Rheinland-Pfalz ist neben Schleswig-Holstein derzeit das einzige Bundesland, bei dem die Inzidenz seit einigen Tagen stabil unter 50 liegt. Die Inzidenz bezeichnet die Zahl der gemeldeten Neuinfektionen pro 100 000 Einwohnern in den vergangenen sieben Tagen. Schleswig-Holstein hatte sich bereits am Donnerstag dafür entschieden, die Geschäfte zu öffnen.

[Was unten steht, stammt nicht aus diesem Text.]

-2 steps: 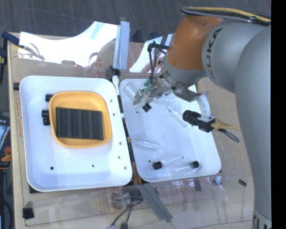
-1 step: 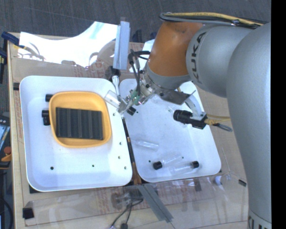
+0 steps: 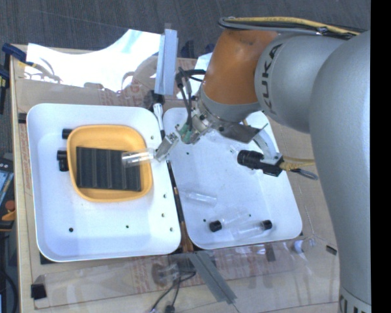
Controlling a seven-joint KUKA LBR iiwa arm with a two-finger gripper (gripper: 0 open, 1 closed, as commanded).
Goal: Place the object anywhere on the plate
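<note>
A yellow plate [image 3: 91,137] lies in the left bin [image 3: 45,220] with a black ribbed block [image 3: 107,168] resting on it. My gripper [image 3: 158,152] reaches from the right bin over the divide between the bins, at the plate's right rim. A clear tube [image 3: 136,156] sticks out leftward from between the fingertips and hangs over the plate's right part, just above the black block. The gripper is shut on the tube's right end.
The right bin [image 3: 280,194] holds a black-capped vial [image 3: 214,225], a clear tube with a black cap [image 3: 254,227] and another clear tube [image 3: 200,197]. Two small black pieces [image 3: 63,155] sit left of the plate. The arm's bulk covers the right bin's upper part.
</note>
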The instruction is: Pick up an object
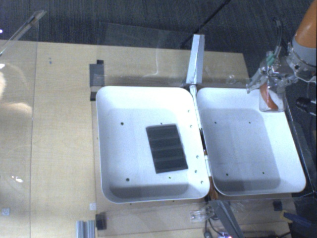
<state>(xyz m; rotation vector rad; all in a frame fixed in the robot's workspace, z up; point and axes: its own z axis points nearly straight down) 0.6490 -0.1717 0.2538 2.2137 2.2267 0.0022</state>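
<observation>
From above, you see the gripper (pixel 270 90) over the far right corner of the right bin (pixel 247 182), closed on a reddish object (pixel 270 99) that is lifted clear, probably for carrying. A dark ribbed pad (pixel 166 148) lies flat at the left bin's (pixel 114 182) centre.

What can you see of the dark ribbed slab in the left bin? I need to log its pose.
The dark slab is a flat, charcoal-black rectangle with crosswise ridges, matte like rubber or foam. It lies flat on the floor of the left bin, near the middle, turned slightly off the bin's edges. Nothing touches it but the floor.
</observation>
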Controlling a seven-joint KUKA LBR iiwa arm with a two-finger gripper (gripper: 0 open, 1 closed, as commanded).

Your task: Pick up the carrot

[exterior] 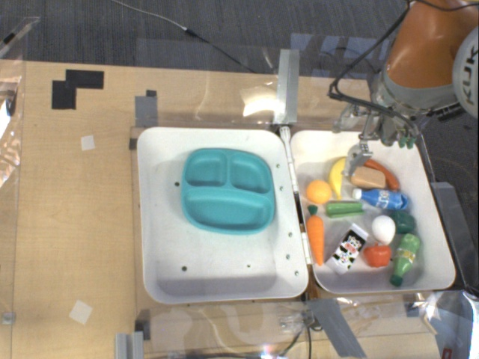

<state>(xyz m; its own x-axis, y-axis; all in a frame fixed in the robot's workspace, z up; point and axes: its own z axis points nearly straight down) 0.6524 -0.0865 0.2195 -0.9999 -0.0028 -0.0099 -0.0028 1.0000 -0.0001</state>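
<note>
The carrot (316, 238) is seen lying in the right bin (441, 264), close along its left wall, with its green top pointing away and its tip toward the near edge. An orange (319, 191) sits just beyond it, and a green stick-shaped item (343, 209) lies across beside its top. A black-and-white carton (349, 248) is placed just to its right, with a tomato (378, 256), an egg (383, 228) and a green bottle (404, 257) further right. A blue bottle (382, 199), a banana (337, 175) and a hot dog (373, 176) are found toward the far end of the bin. The tool (361, 155) is held over that far end, above the banana and hot dog, well apart from the carrot; whether it is released or clenched cannot be told, and nothing is seen grasped in it. A teal divided plate (227, 190) rests in the left bin (161, 275). Both bins are carried by the worktop (67, 223).
</note>
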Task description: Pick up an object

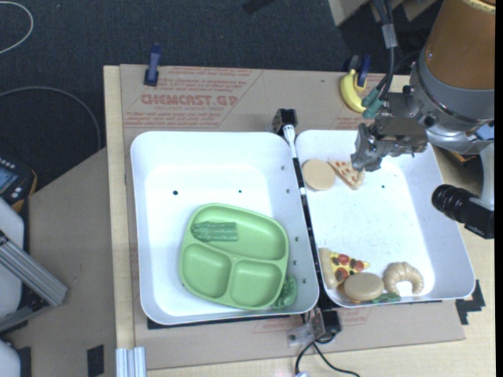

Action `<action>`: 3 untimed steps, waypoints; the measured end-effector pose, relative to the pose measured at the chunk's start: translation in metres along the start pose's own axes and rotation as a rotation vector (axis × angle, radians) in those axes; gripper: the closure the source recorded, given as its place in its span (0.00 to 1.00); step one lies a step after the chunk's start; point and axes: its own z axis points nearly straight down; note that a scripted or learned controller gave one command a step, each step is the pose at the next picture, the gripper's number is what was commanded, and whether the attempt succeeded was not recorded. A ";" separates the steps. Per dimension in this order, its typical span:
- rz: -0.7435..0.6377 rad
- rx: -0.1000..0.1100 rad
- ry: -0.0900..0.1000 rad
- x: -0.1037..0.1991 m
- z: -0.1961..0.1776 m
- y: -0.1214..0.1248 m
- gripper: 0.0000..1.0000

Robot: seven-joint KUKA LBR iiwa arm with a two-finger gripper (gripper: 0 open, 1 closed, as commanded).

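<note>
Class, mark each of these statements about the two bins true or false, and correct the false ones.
1. The green tray lies in the left bin. True.
2. A croissant lies in the right bin's near corner. True.
3. The tray holds a round cookie. False: it holds a green vegetable piece.
4. The claw hangs over the left bin. False: it is over the right bin, by a pizza slice.

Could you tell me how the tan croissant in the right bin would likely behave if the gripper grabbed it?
The tan croissant looks like a glossy toy, so probably stiff and light. Its curved, tapering shape could slip from the fingers. Leaning on the round tan bun, it may nudge that.
</note>
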 end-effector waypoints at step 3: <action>-0.006 -0.002 -0.002 0.004 -0.026 0.002 1.00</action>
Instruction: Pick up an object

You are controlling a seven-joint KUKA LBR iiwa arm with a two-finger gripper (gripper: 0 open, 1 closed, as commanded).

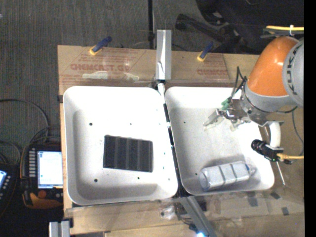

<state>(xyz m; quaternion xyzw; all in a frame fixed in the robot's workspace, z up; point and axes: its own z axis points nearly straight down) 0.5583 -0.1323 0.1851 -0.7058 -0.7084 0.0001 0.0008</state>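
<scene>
A clear plastic water bottle [227, 175] lies on its side along the front wall of the right bin [190, 132]. A flat black ribbed rectangle [128, 153] lies in the middle of the left bin [79, 132]. My gripper [225, 119] hangs over the upper middle of the right bin, well behind the bottle. Its two pale fingers [213, 118] are spread apart with nothing between them.
A metal divider post [163, 60] stands behind the seam between the bins. Two clamps [100, 45] hold the cardboard backing. A tablet and pendant [45, 169] sit left of the bench. Cables hang off the arm at the right bin's edge.
</scene>
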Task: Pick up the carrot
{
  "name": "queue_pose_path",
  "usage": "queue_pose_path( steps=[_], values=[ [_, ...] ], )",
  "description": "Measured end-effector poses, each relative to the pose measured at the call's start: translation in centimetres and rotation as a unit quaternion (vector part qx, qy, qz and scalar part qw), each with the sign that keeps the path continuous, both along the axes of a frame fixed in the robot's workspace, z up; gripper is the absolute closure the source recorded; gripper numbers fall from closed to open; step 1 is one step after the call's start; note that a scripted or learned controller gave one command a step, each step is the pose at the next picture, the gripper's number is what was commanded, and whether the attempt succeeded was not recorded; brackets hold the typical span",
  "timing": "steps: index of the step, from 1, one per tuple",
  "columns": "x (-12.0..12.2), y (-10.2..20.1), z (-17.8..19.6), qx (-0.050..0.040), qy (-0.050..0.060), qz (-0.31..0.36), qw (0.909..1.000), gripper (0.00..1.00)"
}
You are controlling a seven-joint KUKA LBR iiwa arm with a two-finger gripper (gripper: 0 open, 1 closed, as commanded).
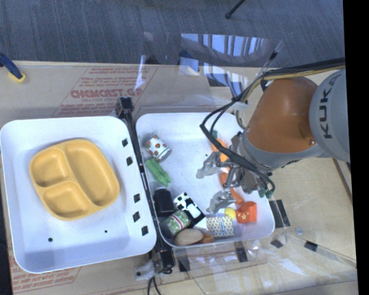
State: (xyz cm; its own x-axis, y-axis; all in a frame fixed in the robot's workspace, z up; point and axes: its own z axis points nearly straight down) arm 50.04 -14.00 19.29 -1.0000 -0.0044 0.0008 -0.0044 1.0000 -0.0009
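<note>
Your arm point(282, 123) reaches in over the right bin point(183, 128), orange band uppermost, with the tool point(218, 184) low over that bin's right half. The two metal fingers point(207, 169) stand spread apart, one nearer the bin's middle and one nearer its front edge, so you can read the tool as open with nothing clamped. The carrot point(231, 194) lies just beside the tool, partly hidden under the wrist, its orange body showing between the fingers and the red block point(247, 212) near the front right corner. Along the front edge sit a striped can point(177, 223), a black-and-white cow toy point(189, 205), a brown potato-like piece point(189, 237) and a patterned box point(219, 226). A green pod point(157, 172) and a small tin point(157, 148) lie near the left wall. The left bin point(29, 244) carries a yellow divided plate point(74, 178).
</note>
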Motion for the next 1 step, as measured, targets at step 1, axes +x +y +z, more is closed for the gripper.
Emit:
queue_pose_path(
  steps=[1],
  values=[
    [6.32,-6.30,-8.40,0.0005,0.001,-0.096,0.9954,0.00]
  ],
)
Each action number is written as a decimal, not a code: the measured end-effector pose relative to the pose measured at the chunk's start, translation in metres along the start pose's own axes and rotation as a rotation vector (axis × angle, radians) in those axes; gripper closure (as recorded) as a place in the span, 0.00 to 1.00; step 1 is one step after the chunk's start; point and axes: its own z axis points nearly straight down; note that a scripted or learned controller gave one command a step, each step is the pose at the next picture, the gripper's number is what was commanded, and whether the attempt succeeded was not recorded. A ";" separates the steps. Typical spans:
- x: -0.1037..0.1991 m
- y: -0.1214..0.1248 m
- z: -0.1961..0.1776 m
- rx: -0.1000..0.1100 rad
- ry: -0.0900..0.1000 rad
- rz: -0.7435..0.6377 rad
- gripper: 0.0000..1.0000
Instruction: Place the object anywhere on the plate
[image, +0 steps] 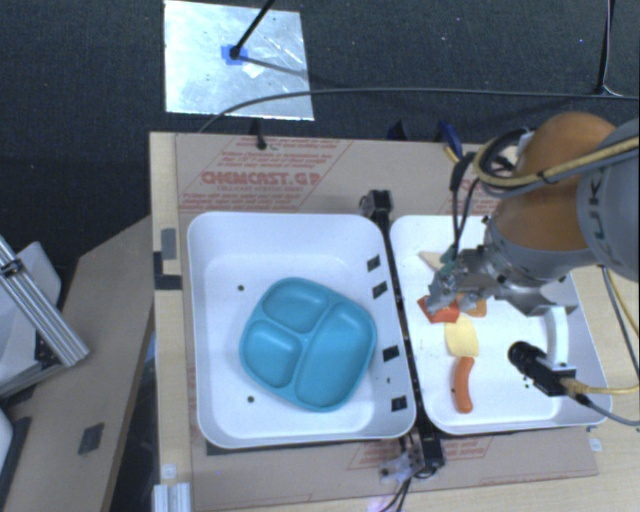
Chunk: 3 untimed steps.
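Observation:
A blue plate with three compartments lies in the left bin. In the right bin, my gripper hangs low over the bin's left part, right above a small red-orange piece. Just below that piece lies a yellow piece, and further toward the front an orange sausage-shaped piece. A pale wedge shows behind the gripper. The gripper's body hides how it meets the red-orange piece.
A black divider with clips runs between the two bins. The grey and orange arm covers the right bin's back right. A foil sheet lies beyond the bench.

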 end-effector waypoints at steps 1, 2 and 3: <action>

Dreyer hatte vor der Entscheidung zur Lockerung mit Vertretern der Industrie- und Handelskammern (IHK), des Handelsverbandes und der Kommunalen Spitzenverbände gesprochen. Der Handelsverband hatte am Donnerstag baldige Lockerungen der Corona-Maßnahmen verlangt. „Wir bräuchten die Öffnung. Insbesondere der stark gebeutelte Textilhandel, die Menschen aber auch. Jeder sehnt sich zurück in Richtung Normalität“, hatte Hauptgeschäftsführer Thomas Scherer nach den Bund-Länder-Beschlüssen gesagt.

1 KOMMENTAR

  1. So erfreulich eine Öffnung der Geschäfte für die Inhaber derer ist, aber auch für uns Kunden, so sollten wir hier in RLP nicht vergessen, dass Wahlen anstehen und Frau Dreye gezwungen ist, beim Wahlvolk Schönwetter zu machen. Die vorgesehene Lockerung erfolgt m.E. nur aus reinem Machtkalkül. Gemäß dem Spruch „Panem et circenses“ sollen die Wähler zufrieden gestellt werden.
    Nach erfolgter Wahl wird es heißen: „Was stört mich mein Geschwätz von gestern“.
    Nutzen wir also die nächste Woche, beachten allerdings auch die vorgeschriebenen Hygienemaßnahmen, vergessen jedoch für einige Tage die Politik und lassen uns nicht von der Machtgier der Parteien blenden.